04 gennaio 2018

I CONTROLLI SULLA SICUREZZA DEGLI ALIMENTI IN ITALIA SVOLTI DAI DIVERSI ORGANI: ANNO 2016

Il Ministero della Salute ha recentemente pubblicato la Relazione annuale 2016 al PNI.

La relazione fornisce un quadro di insieme dei risultati delle attività svolte direttamente sulle produzioni alimentari e di quelle relative ad altri ambiti di interesse che, direttamente o indirettamente, possono influenzare il livello di sicurezza delle produzioni agroalimentari e zootecniche. Tale principio è alla base del PNI (Piano Nazionale Integrato dei controlli sulla sicurezza alimentare), che delinea l'intero Sistema dei controlli ufficiali in materia di alimenti, mangimi, sanità e benessere animale, sanità delle piante e ambiente.

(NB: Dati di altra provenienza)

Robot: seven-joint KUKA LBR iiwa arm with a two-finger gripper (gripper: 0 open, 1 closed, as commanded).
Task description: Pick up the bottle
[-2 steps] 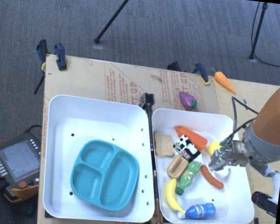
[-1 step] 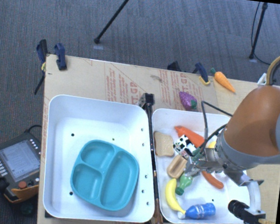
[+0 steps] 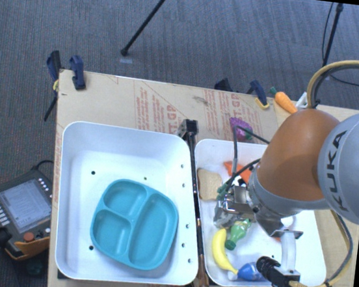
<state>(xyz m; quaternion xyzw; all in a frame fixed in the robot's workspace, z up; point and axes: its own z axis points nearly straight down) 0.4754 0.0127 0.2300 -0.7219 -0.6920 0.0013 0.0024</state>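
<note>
Fingers (image 3: 237, 224): state cannot tell | over green bottle (image 3: 237, 233) | right bin (image 3: 319, 240)

The big grey robot arm (image 3: 350, 170) at three o'clock has black letters on its side that spell "KUKA". The flat brown cardboard sheet (image 3: 165, 105) under the bins has red printed letters near twelve o'clock, but they are too faint and tilted to read.
</note>
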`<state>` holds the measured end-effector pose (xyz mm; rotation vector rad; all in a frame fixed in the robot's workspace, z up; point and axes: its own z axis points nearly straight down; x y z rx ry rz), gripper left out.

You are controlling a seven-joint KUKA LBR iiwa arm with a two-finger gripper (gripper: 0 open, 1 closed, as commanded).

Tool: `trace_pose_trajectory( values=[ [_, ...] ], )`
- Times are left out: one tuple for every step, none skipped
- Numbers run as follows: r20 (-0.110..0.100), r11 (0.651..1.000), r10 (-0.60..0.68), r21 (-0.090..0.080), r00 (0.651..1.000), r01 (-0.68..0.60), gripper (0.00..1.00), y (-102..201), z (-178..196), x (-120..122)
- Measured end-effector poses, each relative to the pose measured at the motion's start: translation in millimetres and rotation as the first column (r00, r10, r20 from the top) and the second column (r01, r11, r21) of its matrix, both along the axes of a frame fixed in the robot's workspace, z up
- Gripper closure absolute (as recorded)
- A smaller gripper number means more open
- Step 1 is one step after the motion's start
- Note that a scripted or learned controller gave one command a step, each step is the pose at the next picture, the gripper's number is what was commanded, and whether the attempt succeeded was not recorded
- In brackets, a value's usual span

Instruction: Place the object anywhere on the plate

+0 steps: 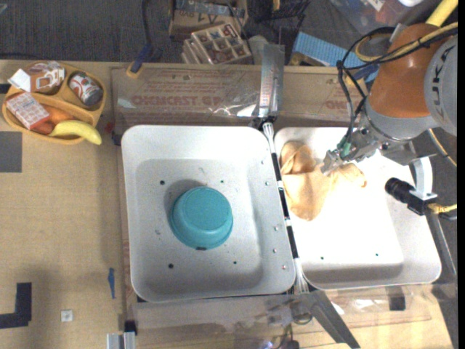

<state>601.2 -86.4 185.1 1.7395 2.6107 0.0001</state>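
jaws' state unclear, over tan cloth in right bin; teal plate in left bin

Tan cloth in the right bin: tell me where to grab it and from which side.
Pinch the tan cloth at its raised, bunched fold near the top, by the bin's left wall, coming straight down from above. It lies limp and crumpled on the right bin floor, so flat edges offer little to grip, probably.
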Motion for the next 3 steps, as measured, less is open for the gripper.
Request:
trace_pose_trajectory(
  values=[
    [0.0, 1.0, 0.0, 0.001, 1.0, 0.0, 1.0, -1.3, 40.1, 0.9],
    [-0.003, 0.921, 0.389, 0.003, 0.921, -0.389, 1.0, 46.2, 30.8, -11.3],
    [-0.002, 0.7, 0.714, 0.002, 0.7, -0.714, 1.0, 91.0, 43.1, -23.6]
  ],
)
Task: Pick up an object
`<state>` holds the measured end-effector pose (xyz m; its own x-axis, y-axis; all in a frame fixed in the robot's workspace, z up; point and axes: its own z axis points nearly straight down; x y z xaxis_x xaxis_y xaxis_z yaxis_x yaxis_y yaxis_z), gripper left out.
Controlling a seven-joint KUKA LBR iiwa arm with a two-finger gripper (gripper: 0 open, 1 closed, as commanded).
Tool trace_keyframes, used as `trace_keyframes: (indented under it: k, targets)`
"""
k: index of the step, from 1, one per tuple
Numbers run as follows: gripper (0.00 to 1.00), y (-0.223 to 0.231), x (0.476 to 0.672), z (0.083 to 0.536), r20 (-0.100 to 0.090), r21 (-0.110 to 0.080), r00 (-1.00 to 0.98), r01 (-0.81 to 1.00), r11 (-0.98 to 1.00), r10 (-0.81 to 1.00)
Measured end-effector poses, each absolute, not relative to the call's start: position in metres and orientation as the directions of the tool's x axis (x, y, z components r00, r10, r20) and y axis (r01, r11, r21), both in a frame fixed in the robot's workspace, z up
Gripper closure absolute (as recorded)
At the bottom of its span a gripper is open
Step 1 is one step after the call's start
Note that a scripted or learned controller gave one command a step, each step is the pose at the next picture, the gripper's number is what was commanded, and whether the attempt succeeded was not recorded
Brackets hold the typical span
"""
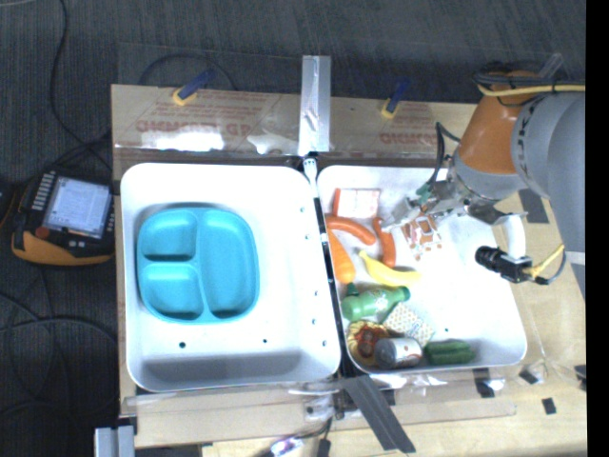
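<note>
The jaws [425, 219], opening impossible to tell, hang over the right bin [495, 303], near a banana [385, 270], green bottle [373, 302] and can [397, 351].

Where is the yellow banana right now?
The banana lies in the right bin, near its left side, just above the green bottle and below the orange carrot.
</note>
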<state>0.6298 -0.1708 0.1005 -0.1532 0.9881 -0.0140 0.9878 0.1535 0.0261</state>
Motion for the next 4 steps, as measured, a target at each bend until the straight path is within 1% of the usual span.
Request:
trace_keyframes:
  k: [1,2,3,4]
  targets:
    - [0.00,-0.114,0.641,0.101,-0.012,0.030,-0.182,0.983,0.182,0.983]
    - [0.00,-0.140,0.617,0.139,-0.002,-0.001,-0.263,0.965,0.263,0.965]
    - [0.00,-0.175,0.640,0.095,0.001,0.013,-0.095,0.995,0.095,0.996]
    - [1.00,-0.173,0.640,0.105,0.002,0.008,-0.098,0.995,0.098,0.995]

In Italia i controlli sulla sicurezza degli alimenti vengono svolti da diversi organi di controllo: i Servizi Veterinari e di Igiene degli Alimenti (SIAN) delle Aziende Sanitarie Locali in qualità di Autorità Competente Locale per la sicurezza alimentare, l'Ispettorato centrale repressione frodi del Ministero per le Politiche Agricole Alimentari e Forestali, i reparti specializzati del Comando Carabinieri (NAS E NAC), il Corpo Forestale dello Stato, le Capitanerie di porto e la Guardia di Finanza, i Posti di ispezione frontaliera (PIF), gli Uffici di Sanità Marittima Aerea di Frontiera (USMAF), l'Agenzia delle Dogane e dei Monopoli, nonchè l'Istituto Superiore di Sanità ed i Laboratori degli Istituti Zooprofulattici Sperimentali per l'esecuzione delle analisi sui campioni preevati.

I dati relativi ai controlli effettuati in Italia nel 2016 per garantire la sicurezza degli alimenti sono riportati nell'infografica seguente, da cui emerge che la maggior parte dei controlli (417.496 tra ispezioni e audit, oltre al prelievo di campioni per un totale di 98.995 analisi) viene eseguita dal personale dei Servizi Veterinari e di Igiene degli Alimenti delle ASL, considerando la sola l’attività di controllo ufficiale sulle attività di produzione, distribuzione e somministrazione di alimenti e bevande.

I dati pubblicati dal Ministero evidenziano un trend che vede una diminuzione del numero di controlli svolti dalle ASL, passati negli ultimi anni da oltre 1 milione a poco più di 400 mila, a fronte di un aumento di quelli svolti da altri organi di controllo (in particolare Capitaneria di porto e Uffici di Sanità Marittima Aerea di Frontiera USMAF). Tale fenomeno è probabilmente da ascrivere alle crescenti pressioni, a cui sono sottoposti i servizi delle ASL, per la valutazione di efficacia ed appropriatezza degli interventi di controllo ufficiale previsti sia dai Regolamenti europei sui controlli ufficiali sia nell'ambito del Piano Nazionale della Prevenzione all'interno del quale è confluito il Piano Nazionale integrato dei controlli sulla sicurezza alimentare, che stanno portando ad una riduzione degli interventi non dimostratamente efficaci o ridondanti che si rende necessaria anche a causa di una riduzione progressiva degli organici.

Esulano da questa esigenza i controlli svolti nell'ambito di attività di indagine o di Polizia Giudiziaria che dovrebbero rappresentare gran parte delle attività svolte dagli altri organi di controllo.